Fifa anula cartão e mercados de previsão favorecem seleção dos EUA
O que aconteceu: A Fifa cancelou a suspensão aplicada ao atacante Folarin Balogun, tornando-o elegível para a partida entre Estados Unidos e Bélgica marcada para segunda-feira, 6 de julho de 2026. Após o anúncio, plataformas de mercados de previsão passaram a apontar os norte-americanos como favoritos no confronto.
Quem está envolvido: O jogador Folarin Balogun, a Federação Internacional de Futebol (Fifa), o presidente dos EUA, Donald Trump, e o presidente da Fifa, Gianni Infantino. Também reagiu a Federação Belga de Futebol, que questionou a decisão.
Quando e como foi tomada a decisão: No domingo anterior ao jogo, a Fifa informou que a suspensão de Balogun foi anulada depois de um processo independente de revisão disciplinar previsto no regulamento da entidade. A decisão baseou-se no artigo 27 do Código Disciplinar da Fifa, que permite à instância judicial suspender, total ou parcialmente, a execução de sanções e submeter o atleta a um período de prova, entre outras condições específicas do procedimento.
Impacto nas apostas: Na plataforma Polymarket, as probabilidades passaram a indicar 40% de chance de vitória dos EUA, 34% para a Bélgica e 28% de empate. Na Kalshi, os EUA aparecem com 53% contra 47% dos belgas. Antes da reversão da punição, a Bélgica liderava as projeções em ambas as plataformas.
Observação sobre as plataformas: Polymarket e Kalshi são mercados de previsão, em que usuários negociam contratos com base na probabilidade de eventos. No Brasil, esse tipo de serviço foi bloqueado pelo governo federal, que considerou a operação fora do escopo regulatório aplicável a apostas e mercados financeiros; o bloqueio ocorreu após a confirmação da liberação de Balogun.

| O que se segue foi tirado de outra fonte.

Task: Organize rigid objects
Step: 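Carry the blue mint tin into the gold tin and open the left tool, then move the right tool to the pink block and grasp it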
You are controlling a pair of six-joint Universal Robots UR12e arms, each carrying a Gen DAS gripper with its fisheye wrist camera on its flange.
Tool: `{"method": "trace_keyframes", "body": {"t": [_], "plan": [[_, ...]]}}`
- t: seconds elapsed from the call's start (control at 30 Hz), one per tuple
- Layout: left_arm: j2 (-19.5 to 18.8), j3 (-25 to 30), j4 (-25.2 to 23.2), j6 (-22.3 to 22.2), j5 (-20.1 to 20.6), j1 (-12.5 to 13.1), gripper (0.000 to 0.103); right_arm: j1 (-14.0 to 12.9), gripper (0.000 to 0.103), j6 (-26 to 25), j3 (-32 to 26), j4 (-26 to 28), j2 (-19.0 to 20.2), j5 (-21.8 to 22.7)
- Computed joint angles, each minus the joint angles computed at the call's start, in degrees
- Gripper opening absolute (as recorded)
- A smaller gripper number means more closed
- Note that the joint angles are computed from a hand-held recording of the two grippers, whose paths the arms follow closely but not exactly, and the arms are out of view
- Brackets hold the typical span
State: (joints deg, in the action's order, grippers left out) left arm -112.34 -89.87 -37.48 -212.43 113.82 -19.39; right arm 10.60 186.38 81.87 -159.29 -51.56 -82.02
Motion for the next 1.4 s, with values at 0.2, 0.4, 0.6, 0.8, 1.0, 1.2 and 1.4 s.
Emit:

Contexto disciplinar e comunicação entre lideranças: Balogun havia sido expulso na partida contra a Bósnia e Herzegovina por uma jogada em que foi avaliado como pisando no tornozelo de um adversário; o cartão vermelho foi aplicado pelo árbitro Raphael Claus. O presidente dos EUA, Donald Trump, disse ter solicitado pessoalmente ao presidente da Fifa revisão do cartão. Infantino confirmou ter recebido a ligação e afirmou que tratou do tema com Trump, ao mesmo tempo em que ressaltou que os órgãos judiciais da Fifa atuam de forma independente.
Reação belga: A Federação Belga de Futebol recorreu à Fifa, argumentando que um jogador expulso deve cumprir suspensão automática na partida seguinte e afirmando não ter recebido justificativa formal pela liberação. A Fifa rejeitou o recurso alegando que a Bélgica não era parte do processo de revisão e, portanto, não tinha legitimidade para impugnar a decisão. Com isso, Balogun permaneceu disponível para o confronto.